Understanding the mean and variance of the Hypergeometric Distribution naturally leads to broader questions in statistics and probability:

  • What is the formula for the mean of a Hypergeometric Distribution?
    • $\mu = n \times (k/N)$
  • How do you calculate the expected number of successes in a Hypergeometric Distribution?
    • By using the mean formula $\mu = n \times (k/N)$.
  • What is the significance of variance in the Hypergeometric Distribution?
    • It measures the spread or variability of the number of successes in a sample around the mean, indicating how much outcomes are likely to deviate from the expectation.
  • How does sampling without replacement affect the mean and variance?
    • It doesn't affect the mean formula. However, it necessitates the finite population correction factor in the variance formula, which reduces the variance compared to sampling with replacement.
  • Compare the variance of the Hypergeometric and Binomial Distributions.
    • The Hypergeometric variance is the Binomial variance multiplied by the finite population correction factor $(\frac{N-n}{N-1})$, which is always less than or equal to 1. Thus, Hypergeometric variance is generally smaller, especially when the sample size is a significant fraction of the population size.
  • In which real-world scenarios is the Hypergeometric mean formula applicable?
    • Any scenario where you draw a sample from a finite, defined population without putting items back, and you're interested in the expected number of items of a specific type. Examples include quality checks on a limited production run, analyzing lottery draws, or sampling from a finite group of individuals.
  • Why does the Hypergeometric variance include the correction factor $(\frac{N-n}{N-1})$?
    • This factor accounts for the dependency between draws introduced by sampling without replacement from a finite population.
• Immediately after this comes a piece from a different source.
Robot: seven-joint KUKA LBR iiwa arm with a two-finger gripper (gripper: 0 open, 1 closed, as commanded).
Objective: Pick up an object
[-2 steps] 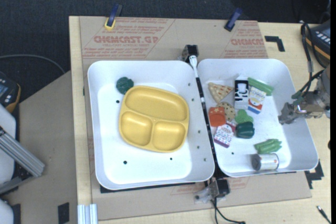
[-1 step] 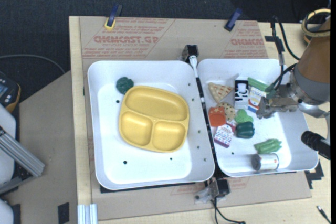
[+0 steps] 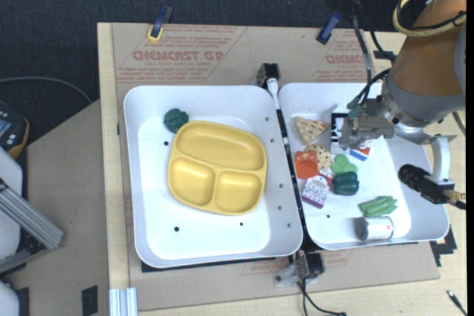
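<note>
My gripper hangs over the middle of the right bin, just above a small cluster of items. Below and left of it lie a tan wedge, an orange-red piece, a cracker-like piece, a pink packet, and a green pepper. A red, white and blue item peeks out right under the gripper. Farther front sit a light green pod and a white cylinder. The fingers are hidden by the gripper body.
The left bin holds a yellow divided plate and a dark green lump at its back left. The grey arm with its orange band reaches in from the right. Clamps sit along the bench's back edge.
</note>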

As the sample size increases relative to the population size, the probability of success on subsequent draws changes more significantly, reducing the overall variance.
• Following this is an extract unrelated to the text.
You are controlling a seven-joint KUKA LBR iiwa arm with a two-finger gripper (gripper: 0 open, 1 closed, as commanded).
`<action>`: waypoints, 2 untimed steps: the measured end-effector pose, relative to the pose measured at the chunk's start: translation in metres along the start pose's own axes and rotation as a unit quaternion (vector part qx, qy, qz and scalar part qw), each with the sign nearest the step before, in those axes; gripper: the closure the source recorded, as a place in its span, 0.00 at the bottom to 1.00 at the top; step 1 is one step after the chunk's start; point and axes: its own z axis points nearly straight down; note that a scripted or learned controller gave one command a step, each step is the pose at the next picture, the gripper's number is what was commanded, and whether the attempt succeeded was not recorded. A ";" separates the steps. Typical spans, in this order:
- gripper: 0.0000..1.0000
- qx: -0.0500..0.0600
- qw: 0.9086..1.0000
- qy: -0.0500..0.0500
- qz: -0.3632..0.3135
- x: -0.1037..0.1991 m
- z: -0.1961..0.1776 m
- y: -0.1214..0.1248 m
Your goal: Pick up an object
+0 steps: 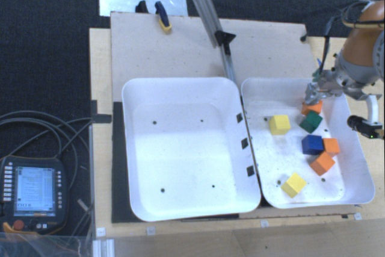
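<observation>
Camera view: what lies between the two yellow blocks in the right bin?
Nothing. In the camera view the stretch of bin floor between the upper yellow block and the lower yellow block is bare.

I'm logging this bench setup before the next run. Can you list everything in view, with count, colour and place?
Bins: 2, white; left bin, right bin.
Yellow blocks: 2, right bin;.
Orange blocks: 3, right bin; under the gripper.
Green block: 1, right bin.
Blue block: 1, right bin.
Teach pendant: 1, dark, lower left.
Arm: 1, grey and orange, right.
Gripper: 1, over the right bin's far side.
</observation>
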 end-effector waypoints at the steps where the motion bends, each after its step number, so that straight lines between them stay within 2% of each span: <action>1: 1.00 0.006 1.000 0.004 0.002 -0.008 -0.063 0.006; 2: 1.00 0.006 1.000 0.004 0.001 -0.002 -0.114 0.016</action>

  • What are the key parameters needed to calculate mean and variance in the Hypergeometric Distribution?
    • Population size ($N$), number of successes in the population ($k$), and sample size ($n$).
  • How does the population size ($N$) influence the variance of the Hypergeometric Distribution?
    • A larger population size ($N$) relative to the sample size ($n$) means the finite population correction factor $(\frac{N-n}{N-1})$ will be closer to 1, making the Hypergeometric variance closer to the Binomial variance. Conversely, a smaller $N$ relative to $n$ significantly reduces the variance.
  • Can you explain the impact of increasing sample size on the expected value and variance?
    • Expected Value: Increases proportionally to the sample size ($n$).
    • Variance: Increases with $n$, but the rate of increase is dampened by the finite population correction factor as $n$ grows larger relative to $N$. The variance will eventually approach zero as $n$ approaches $N$.